-- Opening Marker --
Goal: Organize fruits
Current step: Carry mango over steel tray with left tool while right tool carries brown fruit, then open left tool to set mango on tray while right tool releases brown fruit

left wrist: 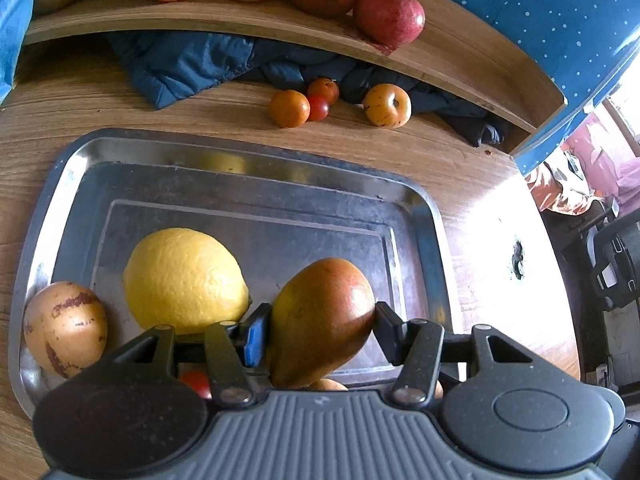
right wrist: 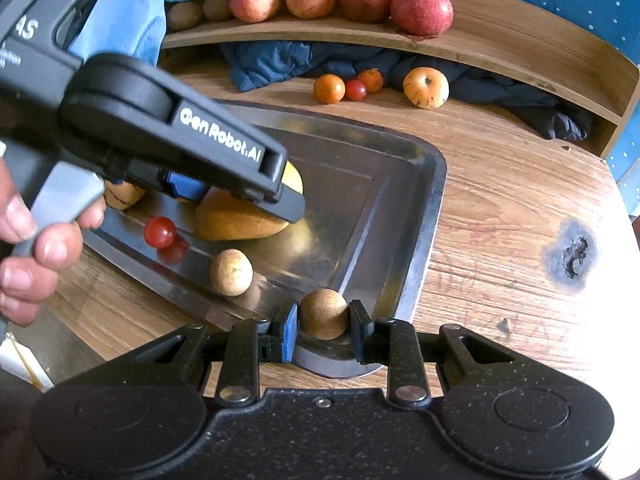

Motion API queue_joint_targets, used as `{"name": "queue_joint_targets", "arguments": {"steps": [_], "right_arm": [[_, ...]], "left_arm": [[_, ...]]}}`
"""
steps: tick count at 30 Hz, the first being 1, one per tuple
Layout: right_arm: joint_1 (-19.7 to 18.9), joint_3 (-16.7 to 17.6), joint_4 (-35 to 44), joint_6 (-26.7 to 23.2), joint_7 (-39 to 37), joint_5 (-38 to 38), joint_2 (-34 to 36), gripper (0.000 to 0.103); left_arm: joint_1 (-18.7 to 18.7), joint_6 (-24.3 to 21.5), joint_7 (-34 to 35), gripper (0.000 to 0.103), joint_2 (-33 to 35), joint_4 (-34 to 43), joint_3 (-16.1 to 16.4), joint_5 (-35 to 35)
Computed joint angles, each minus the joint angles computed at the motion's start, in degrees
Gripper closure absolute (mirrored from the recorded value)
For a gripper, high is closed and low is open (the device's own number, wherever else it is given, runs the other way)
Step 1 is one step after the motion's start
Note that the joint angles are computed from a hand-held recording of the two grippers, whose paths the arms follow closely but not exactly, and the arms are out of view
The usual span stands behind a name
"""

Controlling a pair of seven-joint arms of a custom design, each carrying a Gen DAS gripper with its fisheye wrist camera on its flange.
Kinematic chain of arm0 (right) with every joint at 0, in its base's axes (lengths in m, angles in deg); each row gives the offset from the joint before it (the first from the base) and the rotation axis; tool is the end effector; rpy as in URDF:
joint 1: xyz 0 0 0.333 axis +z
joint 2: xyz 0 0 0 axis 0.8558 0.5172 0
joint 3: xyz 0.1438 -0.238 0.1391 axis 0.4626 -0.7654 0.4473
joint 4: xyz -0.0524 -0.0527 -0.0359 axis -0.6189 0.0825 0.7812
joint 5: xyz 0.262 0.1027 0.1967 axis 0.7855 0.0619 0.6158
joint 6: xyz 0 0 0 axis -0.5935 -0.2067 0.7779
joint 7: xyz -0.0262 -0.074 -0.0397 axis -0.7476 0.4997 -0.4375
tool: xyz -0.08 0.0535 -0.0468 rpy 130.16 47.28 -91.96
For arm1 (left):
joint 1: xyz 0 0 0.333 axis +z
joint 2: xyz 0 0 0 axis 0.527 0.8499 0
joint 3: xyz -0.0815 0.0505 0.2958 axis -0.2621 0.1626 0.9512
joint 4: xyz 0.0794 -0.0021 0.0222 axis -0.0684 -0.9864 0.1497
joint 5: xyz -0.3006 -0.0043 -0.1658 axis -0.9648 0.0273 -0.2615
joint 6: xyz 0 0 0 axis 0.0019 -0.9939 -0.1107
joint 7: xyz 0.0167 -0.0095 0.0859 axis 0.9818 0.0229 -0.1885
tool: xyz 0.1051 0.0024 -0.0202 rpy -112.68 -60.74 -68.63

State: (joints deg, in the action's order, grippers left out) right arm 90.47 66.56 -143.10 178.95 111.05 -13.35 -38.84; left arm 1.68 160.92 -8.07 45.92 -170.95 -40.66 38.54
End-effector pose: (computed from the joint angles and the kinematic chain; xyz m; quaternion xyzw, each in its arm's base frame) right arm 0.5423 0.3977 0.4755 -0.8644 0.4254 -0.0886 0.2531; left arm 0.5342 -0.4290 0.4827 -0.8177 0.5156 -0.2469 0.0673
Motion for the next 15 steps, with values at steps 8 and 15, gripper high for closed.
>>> {"name": "queue_joint_targets", "arguments": {"steps": [8, 15], "right_arm": [[0.33, -0.37, 0.21, 0.09, 0.10, -0.71, 0.34, 0.070], [0.77, -0.90, -0.39, 0.98, 1.38, -2.19, -0.22, 0.055]], "left_arm": [[0.18, -1.51, 1.57, 0.043, 0.33, 1.06, -0.32, -0.98], [-0.04, -1.54, 1.74, 0.022, -0.73, 0.62, -0.20, -0.44]]}}
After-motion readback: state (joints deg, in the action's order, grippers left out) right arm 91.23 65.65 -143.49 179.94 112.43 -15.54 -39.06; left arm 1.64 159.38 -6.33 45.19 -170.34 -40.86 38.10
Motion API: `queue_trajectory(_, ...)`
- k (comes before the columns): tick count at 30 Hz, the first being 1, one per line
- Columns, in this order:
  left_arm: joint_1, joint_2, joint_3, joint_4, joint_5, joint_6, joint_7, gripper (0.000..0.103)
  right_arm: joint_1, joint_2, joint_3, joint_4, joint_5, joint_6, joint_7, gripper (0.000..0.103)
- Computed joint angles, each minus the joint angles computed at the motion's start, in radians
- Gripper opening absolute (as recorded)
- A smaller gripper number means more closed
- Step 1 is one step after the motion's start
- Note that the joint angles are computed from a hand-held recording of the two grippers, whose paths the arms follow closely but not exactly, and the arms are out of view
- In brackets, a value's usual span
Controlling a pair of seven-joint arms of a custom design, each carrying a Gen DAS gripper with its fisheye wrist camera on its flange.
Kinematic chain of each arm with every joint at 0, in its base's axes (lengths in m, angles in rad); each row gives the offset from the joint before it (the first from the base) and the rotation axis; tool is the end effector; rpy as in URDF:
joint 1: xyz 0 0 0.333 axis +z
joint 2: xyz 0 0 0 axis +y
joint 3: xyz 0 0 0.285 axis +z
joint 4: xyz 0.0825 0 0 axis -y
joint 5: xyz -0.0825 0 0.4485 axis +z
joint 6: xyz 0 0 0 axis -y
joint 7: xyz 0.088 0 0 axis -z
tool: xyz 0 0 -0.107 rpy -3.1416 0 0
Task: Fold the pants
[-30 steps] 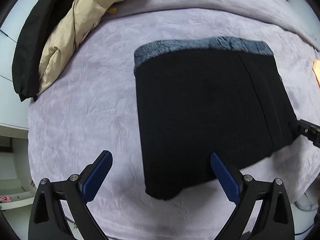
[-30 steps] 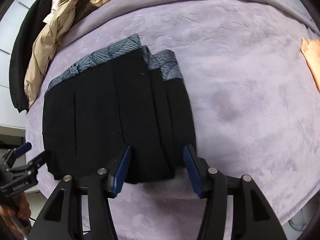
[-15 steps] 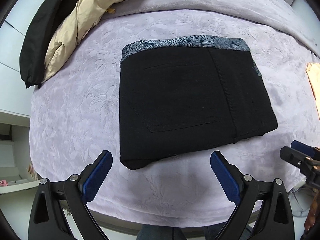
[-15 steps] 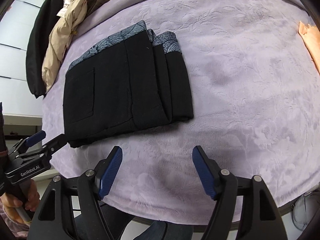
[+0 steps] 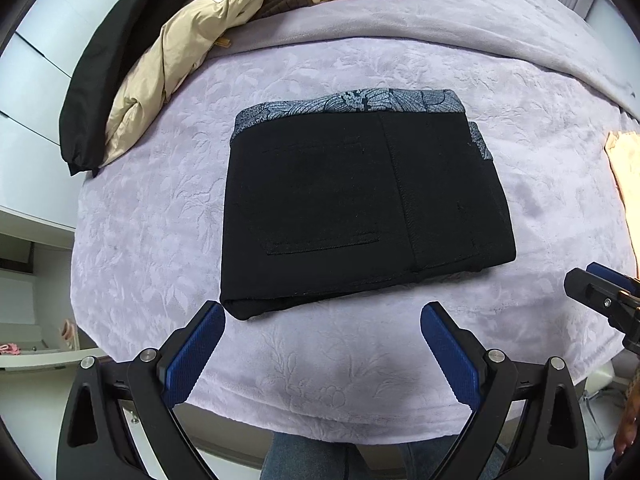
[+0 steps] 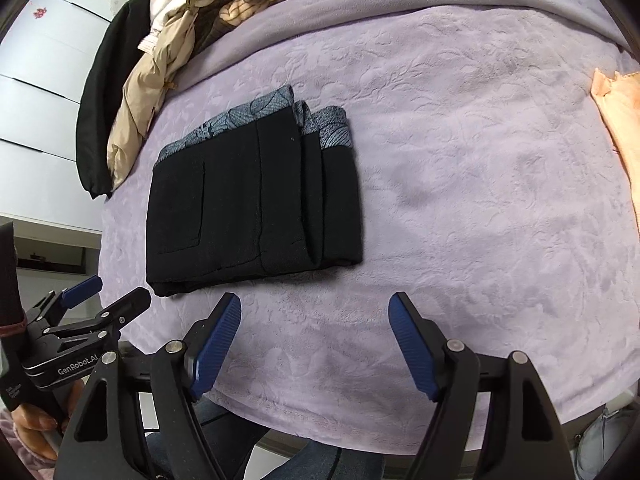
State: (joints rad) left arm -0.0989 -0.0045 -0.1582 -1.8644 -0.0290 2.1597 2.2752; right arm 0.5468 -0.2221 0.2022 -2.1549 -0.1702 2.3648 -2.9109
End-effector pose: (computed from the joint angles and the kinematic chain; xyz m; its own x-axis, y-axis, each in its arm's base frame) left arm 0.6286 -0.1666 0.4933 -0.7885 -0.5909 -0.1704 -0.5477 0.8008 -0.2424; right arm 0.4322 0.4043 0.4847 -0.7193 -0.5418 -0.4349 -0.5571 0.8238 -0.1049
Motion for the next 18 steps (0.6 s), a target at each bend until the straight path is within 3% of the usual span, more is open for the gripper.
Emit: queue_trajectory(18, 0.001, -0.048, -0.01, -0.053, 0.054, 0.025, -0.072, 0.099, 0.004, -0.068, -0.013, -0.114, 0.032, 0.124, -0.021, 0.08)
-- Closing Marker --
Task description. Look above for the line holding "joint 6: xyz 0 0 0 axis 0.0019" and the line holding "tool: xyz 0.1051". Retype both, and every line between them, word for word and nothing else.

Result of this task.
joint 6: xyz 0 0 0 axis 0.0019 -0.9939 -0.1107
joint 7: xyz 0.0167 -0.0095 0.0859 axis 0.9818 0.0229 -0.1885
tool: xyz 0.1051 0.0024 -0.0202 rpy -112.68 -60.74 -68.63

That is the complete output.